Evidence suggests that tobacco tax levels, even in the United States, are difficult to justify on externality grounds, let alone those levels prevailing in the European Union. High taxes may reflect a form of paternalism, such as a desire to discourage young people from taking up smoking. The internal cost argument for higher taxes has not yet been settled.

What’s the right way to tax tobacco?

Tobacco is far from a homogeneous product. The United States and northern European countries tend to produce higher quality brands than southern European countries. Ad valorem taxes raise the prices of different brands in the same proportion and therefore they do not distort a consumer’s choice between high- and low-quality brands. This makes economic sense, to the extent that the purpose of tobacco taxes is to raise revenue.

Taxing cigarettes according to their external costs leads to a very different conclusion, however. The damage caused by cigarette smoking is independent of the price at which it is sold, so that correction of externalities favors specific over ad valorem taxes. All else equal, the share of specific taxes in total tobacco taxation should be smaller when the importance of raising revenue is greater, and the case for correcting externalities, correspondingly smaller. To some extent, this reasoning is consistent with the high ad valorem tax element in EU tobacco tax systems and its absence in U.S. structures.

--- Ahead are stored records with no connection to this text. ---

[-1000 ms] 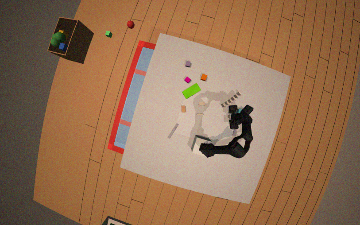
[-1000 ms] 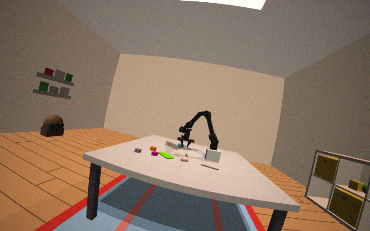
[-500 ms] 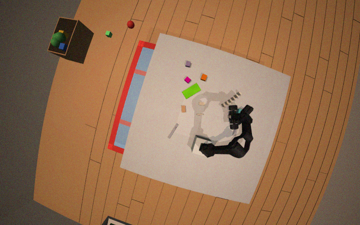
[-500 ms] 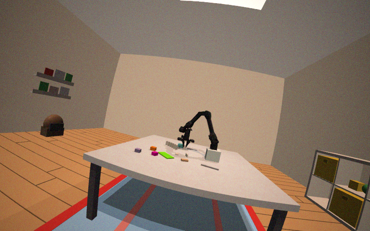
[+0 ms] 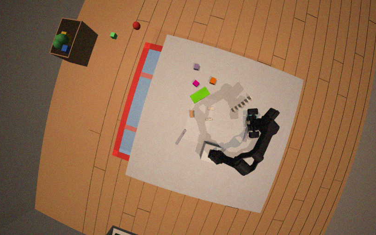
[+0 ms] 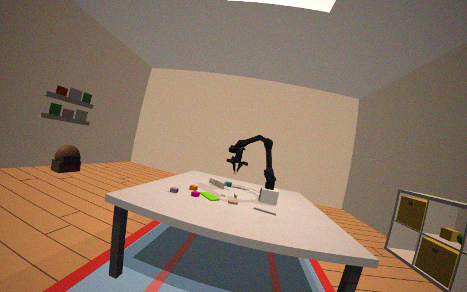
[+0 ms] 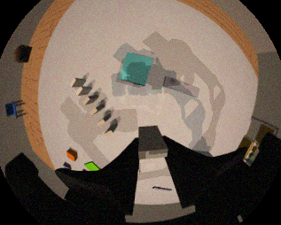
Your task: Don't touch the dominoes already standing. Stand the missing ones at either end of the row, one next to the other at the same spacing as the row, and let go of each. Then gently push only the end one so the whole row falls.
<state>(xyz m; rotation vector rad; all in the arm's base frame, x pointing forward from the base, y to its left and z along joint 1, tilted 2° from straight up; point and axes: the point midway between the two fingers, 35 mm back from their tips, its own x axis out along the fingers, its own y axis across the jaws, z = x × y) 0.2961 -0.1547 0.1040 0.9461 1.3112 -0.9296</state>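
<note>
Now: gripper tip 26 cm short of the orange cube, 30 cm to the right of it and 14 cm above it. Round my gripper tip: tan block: 5 cm behind, 39 cm to the left, 15 cm below; flat green slab: 12 cm ahead, 37 cm to the left, 15 cm below; teal cube: 5 cm ahead, 10 cm to the right, 14 cm below.
</note>
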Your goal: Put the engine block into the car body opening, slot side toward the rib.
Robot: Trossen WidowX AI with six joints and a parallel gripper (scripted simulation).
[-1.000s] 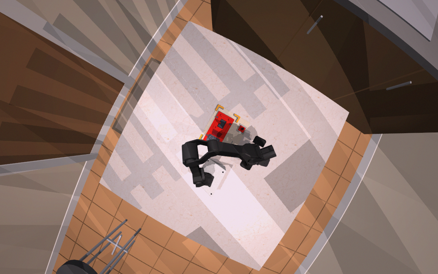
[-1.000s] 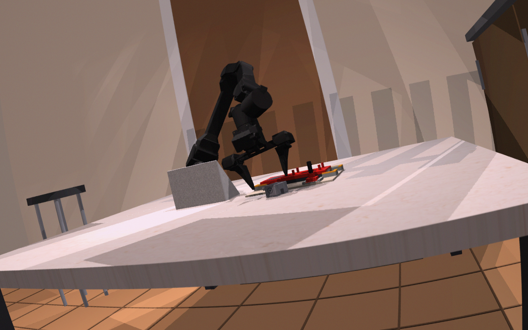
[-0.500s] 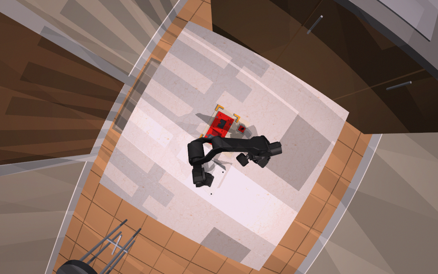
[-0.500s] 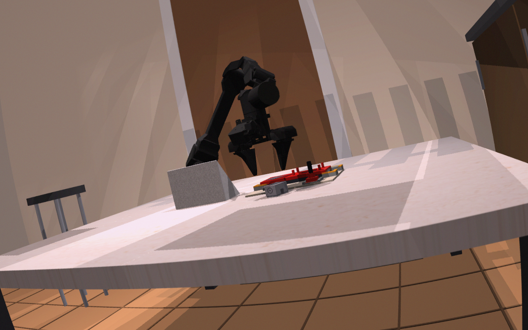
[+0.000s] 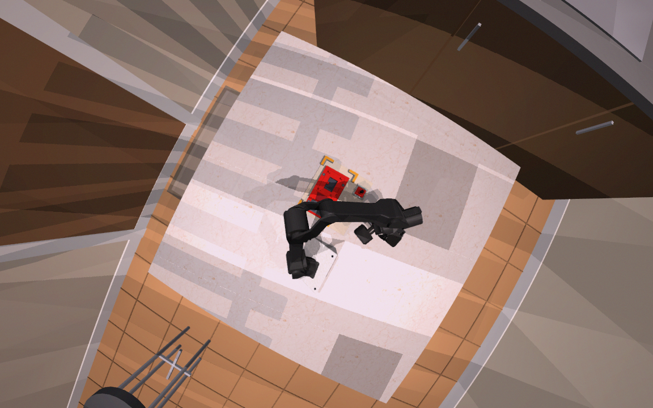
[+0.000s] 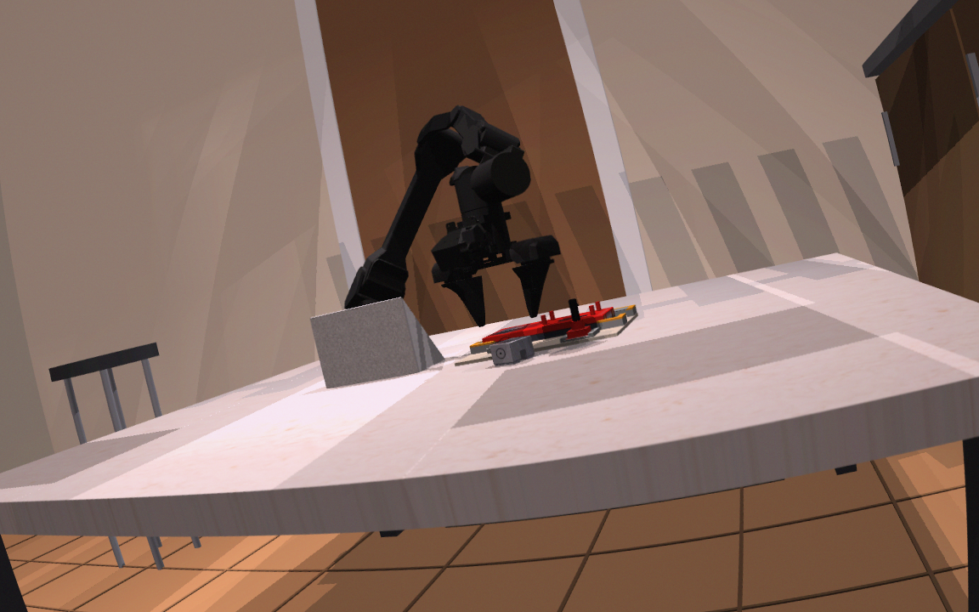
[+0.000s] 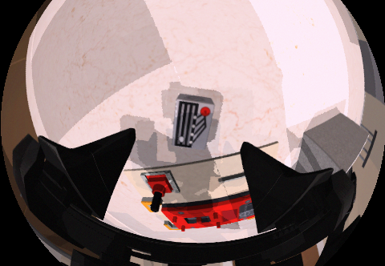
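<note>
Now: the engine block 4 cm below my gripper tip.
</note>
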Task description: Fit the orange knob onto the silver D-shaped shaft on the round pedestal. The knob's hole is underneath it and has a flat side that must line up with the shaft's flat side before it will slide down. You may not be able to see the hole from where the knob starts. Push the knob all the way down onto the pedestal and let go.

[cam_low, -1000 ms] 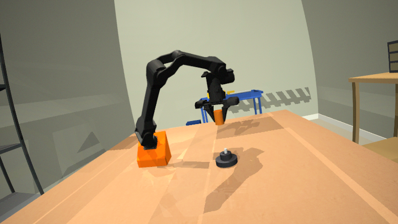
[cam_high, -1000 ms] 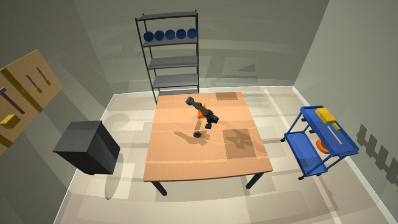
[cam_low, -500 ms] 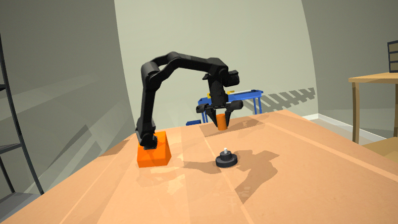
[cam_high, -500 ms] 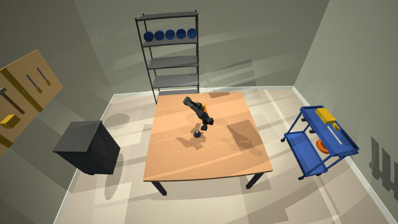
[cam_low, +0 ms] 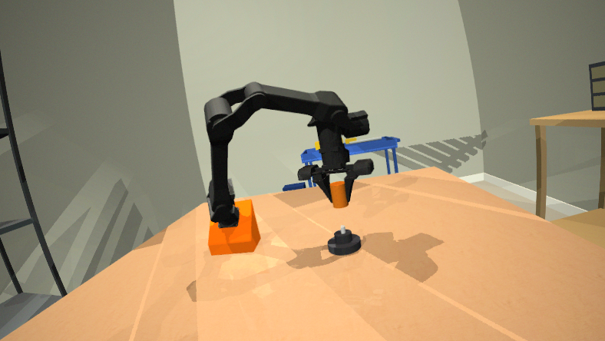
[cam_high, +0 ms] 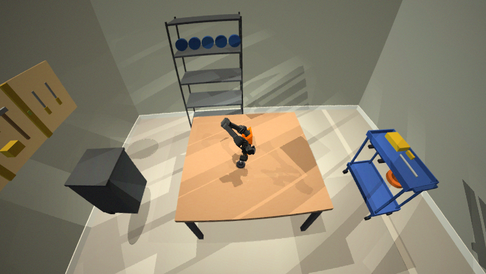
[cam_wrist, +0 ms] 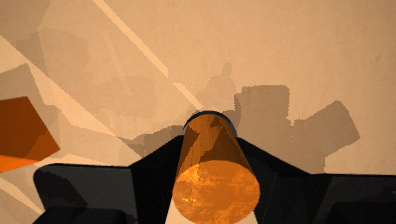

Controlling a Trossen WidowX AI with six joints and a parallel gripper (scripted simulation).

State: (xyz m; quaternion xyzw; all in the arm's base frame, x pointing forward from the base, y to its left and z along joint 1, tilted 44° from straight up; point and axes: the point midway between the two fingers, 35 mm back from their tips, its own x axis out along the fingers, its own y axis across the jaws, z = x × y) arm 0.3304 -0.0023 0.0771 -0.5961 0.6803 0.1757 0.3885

Some variation in specific taxes across different tobacco products may in fact be appropriate. Since health damages are correlated with the tar content of cigarettes, taxes on high-tar cigarettes should be higher too. However, some research shows that addicts smoke low-tar and low-nicotine cigarettes differently, inhaling more to increase the amount of nicotine they ingest. So corrective taxes might not be proportional to tar content, but some differentiation is likely to still be appropriate. Moreover, a “tar tax” would give manufacturers an incentive to develop palatable low-tar cigarettes, which would have long-term health benefits.

A Complex Question

The question of what the right level and structure of tobacco tax should be is a complex one, given the multiple objectives of policymakers. The reasons for levying high taxes on tobacco products are the predictability of the revenue, the desire to discourage youths from taking up smoking, and the belief that smokers should pay for the burden they impose on others. The reasons for moderating the level of tobacco taxes are the principle of consumer sovereignty and the finding that the external costs of smoking may be low. And the choice between specific and ad valorem taxation depends on whether the primary goal of policy is to discourage smoking or raise revenue.  

Further Readings:

Cnossen, Sijbren and Michael Smart. 2005. Taxation of Tobacco. In The Theory and Practice of Excise Taxation, edited by Sijbren Cnossen. Oxford: Oxford University Press.

Manning, Willard G., Emmet B. Keeler, Joseph P. Newhouse, Elizabeth M. Sloss, and Jeffrey Wasserman. 1989. The Taxes of Sin: Do Smokers and Drinkers Pay Their Way? Journal of the American Medical Association 261: 1604–1609.